▸ **Try it**
Each record should be written out exactly as it stands.

== Segment start ==

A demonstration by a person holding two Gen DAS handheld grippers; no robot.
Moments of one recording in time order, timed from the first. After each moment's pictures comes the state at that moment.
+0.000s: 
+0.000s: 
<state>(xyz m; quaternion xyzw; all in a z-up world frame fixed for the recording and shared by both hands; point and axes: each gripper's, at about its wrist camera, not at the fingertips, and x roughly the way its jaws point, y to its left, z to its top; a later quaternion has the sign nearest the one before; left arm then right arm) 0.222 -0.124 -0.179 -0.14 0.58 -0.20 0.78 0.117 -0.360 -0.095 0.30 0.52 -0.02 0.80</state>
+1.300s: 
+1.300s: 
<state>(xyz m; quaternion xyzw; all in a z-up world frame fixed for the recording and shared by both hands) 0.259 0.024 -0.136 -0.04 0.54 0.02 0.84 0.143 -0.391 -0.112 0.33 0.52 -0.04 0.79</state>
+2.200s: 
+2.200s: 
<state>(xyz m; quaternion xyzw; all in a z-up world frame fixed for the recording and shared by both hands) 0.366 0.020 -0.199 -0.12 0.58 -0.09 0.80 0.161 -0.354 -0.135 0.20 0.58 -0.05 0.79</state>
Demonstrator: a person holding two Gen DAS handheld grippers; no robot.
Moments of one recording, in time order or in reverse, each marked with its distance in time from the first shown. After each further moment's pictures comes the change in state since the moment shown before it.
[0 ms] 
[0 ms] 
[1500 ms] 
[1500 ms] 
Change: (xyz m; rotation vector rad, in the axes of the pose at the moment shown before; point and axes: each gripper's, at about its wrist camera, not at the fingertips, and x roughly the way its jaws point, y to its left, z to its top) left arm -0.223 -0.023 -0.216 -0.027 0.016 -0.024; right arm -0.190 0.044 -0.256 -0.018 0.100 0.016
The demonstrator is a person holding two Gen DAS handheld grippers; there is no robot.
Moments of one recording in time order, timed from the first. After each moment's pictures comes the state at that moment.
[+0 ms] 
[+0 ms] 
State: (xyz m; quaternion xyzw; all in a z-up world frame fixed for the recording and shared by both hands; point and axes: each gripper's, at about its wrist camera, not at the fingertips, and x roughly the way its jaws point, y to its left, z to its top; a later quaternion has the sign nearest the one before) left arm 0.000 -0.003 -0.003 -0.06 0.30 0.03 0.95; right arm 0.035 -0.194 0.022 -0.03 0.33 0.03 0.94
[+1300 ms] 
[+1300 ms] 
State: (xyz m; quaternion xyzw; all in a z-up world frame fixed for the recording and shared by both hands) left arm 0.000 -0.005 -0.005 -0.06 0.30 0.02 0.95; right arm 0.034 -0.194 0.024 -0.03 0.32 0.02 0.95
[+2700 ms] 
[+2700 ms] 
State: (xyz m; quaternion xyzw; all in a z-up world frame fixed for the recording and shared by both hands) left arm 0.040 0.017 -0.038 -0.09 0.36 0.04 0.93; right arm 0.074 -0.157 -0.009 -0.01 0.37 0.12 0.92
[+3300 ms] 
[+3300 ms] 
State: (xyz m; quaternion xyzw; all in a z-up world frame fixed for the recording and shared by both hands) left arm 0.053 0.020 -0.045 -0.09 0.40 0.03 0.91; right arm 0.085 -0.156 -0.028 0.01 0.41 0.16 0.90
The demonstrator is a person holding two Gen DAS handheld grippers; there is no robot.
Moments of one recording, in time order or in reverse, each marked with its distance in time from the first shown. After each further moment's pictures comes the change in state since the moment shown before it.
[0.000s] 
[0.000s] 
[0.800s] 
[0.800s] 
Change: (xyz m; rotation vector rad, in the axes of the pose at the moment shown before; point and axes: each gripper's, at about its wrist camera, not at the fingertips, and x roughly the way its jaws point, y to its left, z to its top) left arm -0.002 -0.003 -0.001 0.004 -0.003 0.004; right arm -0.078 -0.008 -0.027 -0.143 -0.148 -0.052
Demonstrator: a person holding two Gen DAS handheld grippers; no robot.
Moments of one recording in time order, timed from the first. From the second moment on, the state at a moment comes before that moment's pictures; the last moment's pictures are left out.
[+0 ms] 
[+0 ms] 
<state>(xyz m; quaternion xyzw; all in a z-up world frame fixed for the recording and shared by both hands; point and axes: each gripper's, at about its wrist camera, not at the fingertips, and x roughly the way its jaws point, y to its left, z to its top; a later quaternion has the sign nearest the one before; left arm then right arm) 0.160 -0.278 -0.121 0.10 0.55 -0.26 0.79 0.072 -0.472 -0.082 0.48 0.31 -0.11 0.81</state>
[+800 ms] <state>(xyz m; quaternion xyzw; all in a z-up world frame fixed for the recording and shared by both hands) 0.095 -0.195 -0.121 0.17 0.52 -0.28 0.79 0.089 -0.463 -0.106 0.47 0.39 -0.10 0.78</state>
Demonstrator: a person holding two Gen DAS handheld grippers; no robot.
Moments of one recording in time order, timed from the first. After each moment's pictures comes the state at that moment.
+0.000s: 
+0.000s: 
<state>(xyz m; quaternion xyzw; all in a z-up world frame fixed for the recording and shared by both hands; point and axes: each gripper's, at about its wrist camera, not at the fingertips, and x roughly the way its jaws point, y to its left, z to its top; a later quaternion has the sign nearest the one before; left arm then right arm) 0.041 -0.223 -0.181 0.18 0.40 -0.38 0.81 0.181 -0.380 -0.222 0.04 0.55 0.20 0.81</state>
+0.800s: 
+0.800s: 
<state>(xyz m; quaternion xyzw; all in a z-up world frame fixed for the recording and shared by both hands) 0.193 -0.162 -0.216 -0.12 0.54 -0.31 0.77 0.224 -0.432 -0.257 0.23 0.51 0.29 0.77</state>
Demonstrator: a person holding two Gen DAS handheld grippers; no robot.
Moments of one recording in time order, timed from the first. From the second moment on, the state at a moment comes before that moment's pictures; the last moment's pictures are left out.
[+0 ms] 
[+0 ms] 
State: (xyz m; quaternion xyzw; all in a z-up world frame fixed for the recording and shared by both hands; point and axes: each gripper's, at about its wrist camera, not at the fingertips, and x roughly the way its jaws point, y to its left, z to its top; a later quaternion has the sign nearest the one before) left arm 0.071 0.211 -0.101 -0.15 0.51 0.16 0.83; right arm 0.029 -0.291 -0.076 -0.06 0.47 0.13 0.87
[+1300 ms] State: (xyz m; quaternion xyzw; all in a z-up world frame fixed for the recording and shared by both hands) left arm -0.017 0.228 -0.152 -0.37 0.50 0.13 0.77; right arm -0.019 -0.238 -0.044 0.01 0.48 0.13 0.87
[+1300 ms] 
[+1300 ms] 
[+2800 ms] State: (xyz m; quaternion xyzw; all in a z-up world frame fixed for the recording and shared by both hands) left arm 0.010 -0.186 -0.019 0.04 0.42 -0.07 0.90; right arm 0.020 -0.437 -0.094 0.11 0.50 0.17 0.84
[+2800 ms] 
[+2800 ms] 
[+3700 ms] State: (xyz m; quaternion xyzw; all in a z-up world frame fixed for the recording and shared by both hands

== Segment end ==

▸ **Result of this task**
A demonstration by a person holding two Gen DAS handheld grippers; no robot.
Moments of one recording in time order, timed from the first. After each moment's pictures comes the state at that moment.
+0.000s: 
+0.000s: 
<state>(xyz m; quaternion xyzw; all in a z-up world frame fixed for the recording and shared by both hands; point and axes: each gripper's, at about its wrist camera, not at the fingertips, and x roughly the way its jaws point, y to its left, z to its top; a later quaternion has the sign nearest the one before; left arm then right arm) 0.222 -0.124 -0.179 -0.14 0.58 -0.20 0.78 0.117 -0.360 -0.095 0.30 0.52 -0.02 0.80</state>
+1.300s: 
+1.300s: 
<state>(xyz m; quaternion xyzw; all in a z-up world frame fixed for the recording and shared by both hands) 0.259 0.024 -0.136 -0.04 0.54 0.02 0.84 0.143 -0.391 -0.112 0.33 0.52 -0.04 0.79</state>
+2.200s: 
+2.200s: 
<state>(xyz m; quaternion xyzw; all in a z-up world frame fixed for the recording and shared by both hands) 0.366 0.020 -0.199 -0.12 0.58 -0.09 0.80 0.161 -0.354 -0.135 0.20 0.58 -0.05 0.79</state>
Demonstrator: a person holding two Gen DAS handheld grippers; no robot.
Moments of one recording, in time order or in reverse, each marked with its distance in time from the first shown. After each further moment's pictures comes the change in state since the moment shown before it.
[0 ms] 
[0 ms] 
[1500 ms] 
[1500 ms] 
Change: (xyz m; rotation vector rad, in the axes of the pose at the moment shown before; point and axes: each gripper's, at about its wrist camera, not at the fingertips, and x roughly the way its jaws point, y to its left, z to its top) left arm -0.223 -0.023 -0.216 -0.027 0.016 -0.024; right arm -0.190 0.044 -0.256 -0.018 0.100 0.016
The demonstrator is a person holding two Gen DAS handheld grippers; there is no robot.
Moments of one recording in time order, timed from the first. After each moment's pictures comes the state at that moment.
[+0 ms] 
[+0 ms] 
State: (xyz m; quaternion xyzw; all in a z-up world frame fixed for the recording and shared by both hands; point and axes: each gripper's, at about its wrist camera, not at the fingertips, and x roughly the way its jaws point, y to its left, z to its top; a later quaternion has the sign nearest the one before) left arm 0.000 -0.003 -0.003 -0.06 0.30 0.03 0.95; right arm 0.035 -0.194 0.022 -0.03 0.33 0.03 0.94
[+1300 ms] 
[+1300 ms] 
State: (xyz m; quaternion xyzw; all in a z-up world frame fixed for the recording and shared by both hands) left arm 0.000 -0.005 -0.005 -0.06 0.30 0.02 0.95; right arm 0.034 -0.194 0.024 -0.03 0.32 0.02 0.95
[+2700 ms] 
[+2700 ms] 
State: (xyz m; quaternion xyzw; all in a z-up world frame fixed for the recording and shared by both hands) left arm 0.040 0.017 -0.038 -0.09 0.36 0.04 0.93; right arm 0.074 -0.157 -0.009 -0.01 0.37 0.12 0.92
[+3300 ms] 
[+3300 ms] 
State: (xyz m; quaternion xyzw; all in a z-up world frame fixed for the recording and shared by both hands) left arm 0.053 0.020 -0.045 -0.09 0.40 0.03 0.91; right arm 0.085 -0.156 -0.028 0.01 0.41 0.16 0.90
The demonstrator is a person holding two Gen DAS handheld grippers; there is no robot.
Moments of one recording, in time order or in reverse, each marked with its distance in time from the first shown. After each further moment's pictures comes the change in state since the moment shown before it.
[0.000s] 
[0.000s] 
[0.800s] 
[0.800s] 
Change: (xyz m; rotation vector rad, in the axes of the pose at the moment shown before; point and axes: each gripper's, at about its wrist camera, not at the fingertips, and x roughly the way its jaws point, y to its left, z to its top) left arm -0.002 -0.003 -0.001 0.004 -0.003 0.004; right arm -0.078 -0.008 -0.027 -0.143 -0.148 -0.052
Demonstrator: a person holding two Gen DAS handheld grippers; no robot.
Moments of one recording in time order, timed from the first. From the second moment on, the state at a moment comes before that moment's pictures; the last moment's pictures are left out.
[+0 ms] 
[+0 ms] 
<state>(xyz m; quaternion xyzw; all in a z-up world frame fixed for the recording and shared by both hands; point and axes: each gripper's, at about its wrist camera, not at the fingertips, and x roughly the way its jaws point, y to its left, z to its top; a later quaternion has the sign nearest the one before; left arm then right arm) 0.160 -0.278 -0.121 0.10 0.55 -0.26 0.79 0.072 -0.472 -0.082 0.48 0.31 -0.11 0.81</state>
[+800 ms] <state>(xyz m; quaternion xyzw; all in a z-up world frame fixed for the recording and shared by both hands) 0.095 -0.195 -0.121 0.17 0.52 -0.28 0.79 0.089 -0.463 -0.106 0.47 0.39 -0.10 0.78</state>
Demonstrator: a person holding two Gen DAS handheld grippers; no robot.
Moments of one recording in time order, timed from the first. After each moment's pictures comes the state at that moment.
+0.000s: 
+0.000s: 
<state>(xyz m; quaternion xyzw; all in a z-up world frame fixed for the recording and shared by both hands; point and axes: each gripper's, at about its wrist camera, not at the fingertips, and x roughly the way its jaws point, y to its left, z to its top; a later quaternion has the sign nearest the one before; left arm then right arm) 0.041 -0.223 -0.181 0.18 0.40 -0.38 0.81 0.181 -0.380 -0.222 0.04 0.55 0.20 0.81</state>
+0.800s: 
+0.800s: 
<state>(xyz m; quaternion xyzw; all in a z-up world frame fixed for the recording and shared by both hands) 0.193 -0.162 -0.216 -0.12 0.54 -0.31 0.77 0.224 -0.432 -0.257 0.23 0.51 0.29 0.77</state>
Demonstrator: a person holding two Gen DAS handheld grippers; no robot.
Moments of one recording in time order, timed from the first. From the second moment on, the state at a moment comes before that moment's pictures; the last moment's pictures are left out.
[+0 ms] 
[+0 ms] 
State: (xyz m; quaternion xyzw; all in a z-up world frame fixed for the recording and shared by both hands; point and axes: each gripper's, at about its wrist camera, not at the fingertips, and x roughly the way its jaws point, y to its left, z to its top; a later quaternion has the sign nearest the one before) left arm 0.071 0.211 -0.101 -0.15 0.51 0.16 0.83; right arm 0.029 -0.291 -0.076 -0.06 0.47 0.13 0.87
[+1300 ms] State: (xyz m; quaternion xyzw; all in a z-up world frame fixed for the recording and shared by both hands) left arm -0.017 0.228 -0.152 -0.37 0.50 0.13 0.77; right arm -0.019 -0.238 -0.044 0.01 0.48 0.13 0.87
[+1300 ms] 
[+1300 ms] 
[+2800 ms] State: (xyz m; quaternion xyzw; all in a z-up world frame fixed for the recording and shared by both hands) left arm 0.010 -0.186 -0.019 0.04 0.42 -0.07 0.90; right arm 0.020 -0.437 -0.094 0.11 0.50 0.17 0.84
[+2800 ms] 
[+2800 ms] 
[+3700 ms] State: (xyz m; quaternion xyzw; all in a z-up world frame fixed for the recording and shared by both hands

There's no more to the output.